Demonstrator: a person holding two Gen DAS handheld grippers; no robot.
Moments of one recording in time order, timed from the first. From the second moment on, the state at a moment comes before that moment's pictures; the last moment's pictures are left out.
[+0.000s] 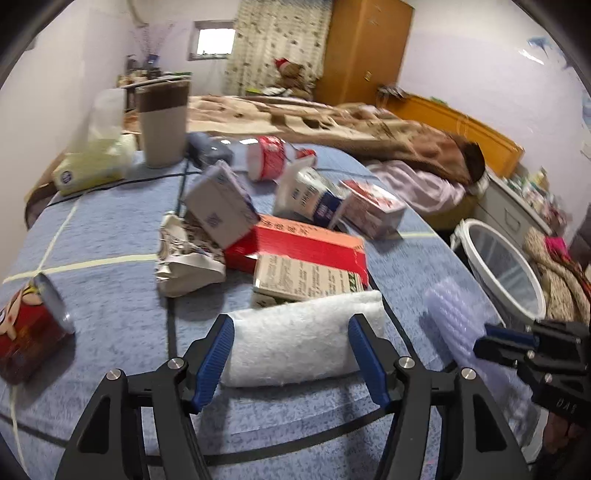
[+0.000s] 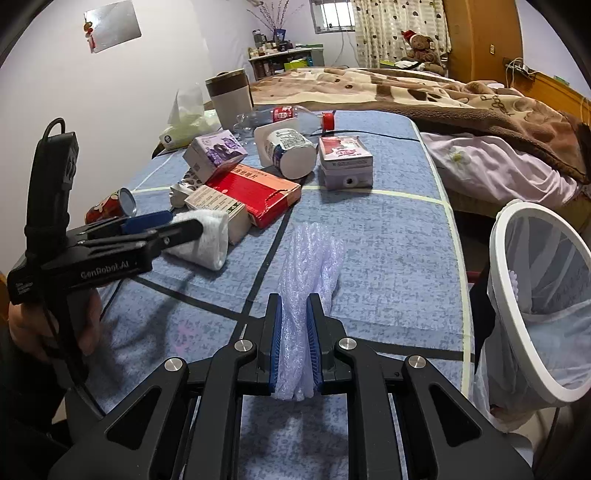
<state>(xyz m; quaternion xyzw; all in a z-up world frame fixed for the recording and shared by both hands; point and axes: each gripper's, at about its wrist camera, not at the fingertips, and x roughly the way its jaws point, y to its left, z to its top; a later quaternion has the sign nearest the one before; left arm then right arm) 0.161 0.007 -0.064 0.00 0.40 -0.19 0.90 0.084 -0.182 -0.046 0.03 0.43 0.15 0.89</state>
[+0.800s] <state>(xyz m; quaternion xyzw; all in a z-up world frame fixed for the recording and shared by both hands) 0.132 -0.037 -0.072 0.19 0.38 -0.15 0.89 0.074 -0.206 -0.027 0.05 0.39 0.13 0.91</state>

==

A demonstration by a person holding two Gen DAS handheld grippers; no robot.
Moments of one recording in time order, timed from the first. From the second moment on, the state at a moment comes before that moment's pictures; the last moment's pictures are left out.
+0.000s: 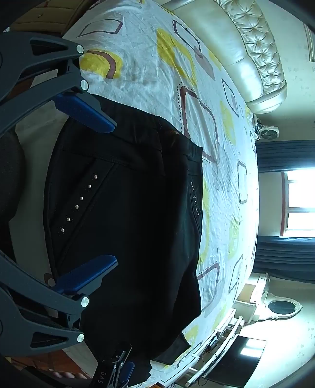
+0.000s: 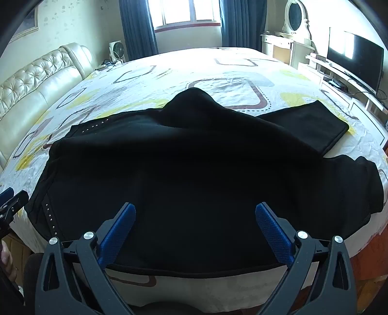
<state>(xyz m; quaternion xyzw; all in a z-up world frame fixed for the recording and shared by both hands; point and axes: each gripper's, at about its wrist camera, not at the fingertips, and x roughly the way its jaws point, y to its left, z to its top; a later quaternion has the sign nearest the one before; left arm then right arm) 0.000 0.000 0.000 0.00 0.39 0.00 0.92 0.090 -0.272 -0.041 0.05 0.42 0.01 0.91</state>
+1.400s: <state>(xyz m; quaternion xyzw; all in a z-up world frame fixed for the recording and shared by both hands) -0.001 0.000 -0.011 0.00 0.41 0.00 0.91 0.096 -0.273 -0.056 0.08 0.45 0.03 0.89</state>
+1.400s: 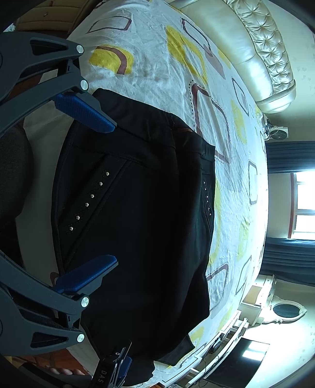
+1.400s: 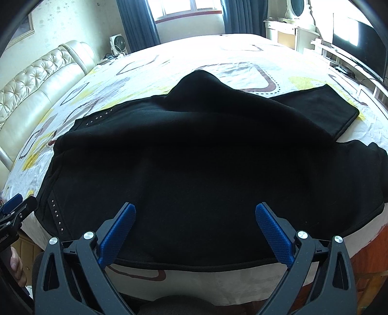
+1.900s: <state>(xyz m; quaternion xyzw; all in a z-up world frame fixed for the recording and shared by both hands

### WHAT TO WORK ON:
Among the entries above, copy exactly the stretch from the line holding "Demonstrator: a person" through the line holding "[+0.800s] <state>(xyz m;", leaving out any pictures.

### SOLUTION:
Demonstrator: a person holding two Gen DAS handheld grippers; no robot.
Moments of one recording in time order, timed from the first. From the second moment on, the state at a moment comes before that moment's pictures; the last moment's pictures are left out.
[+0.000s] 
[+0.000s] 
<state>(xyz m; quaternion xyzw; all in a z-up world frame fixed for the recording and shared by both hands; point and axes: each gripper's, at about its wrist camera, not at the fingertips, and x roughly the way its jaws point, y to its left, z to its top; a later quaternion has the sign nearest the one before; left arm then right arm) 0.161 0.007 -0.064 0.00 0.40 -0.19 0.90 0.084 -0.182 -0.046 0.03 0.43 0.15 0.89</state>
[+0.800s] <state>(xyz m; quaternion xyzw; all in a z-up world frame fixed for the recording and shared by both hands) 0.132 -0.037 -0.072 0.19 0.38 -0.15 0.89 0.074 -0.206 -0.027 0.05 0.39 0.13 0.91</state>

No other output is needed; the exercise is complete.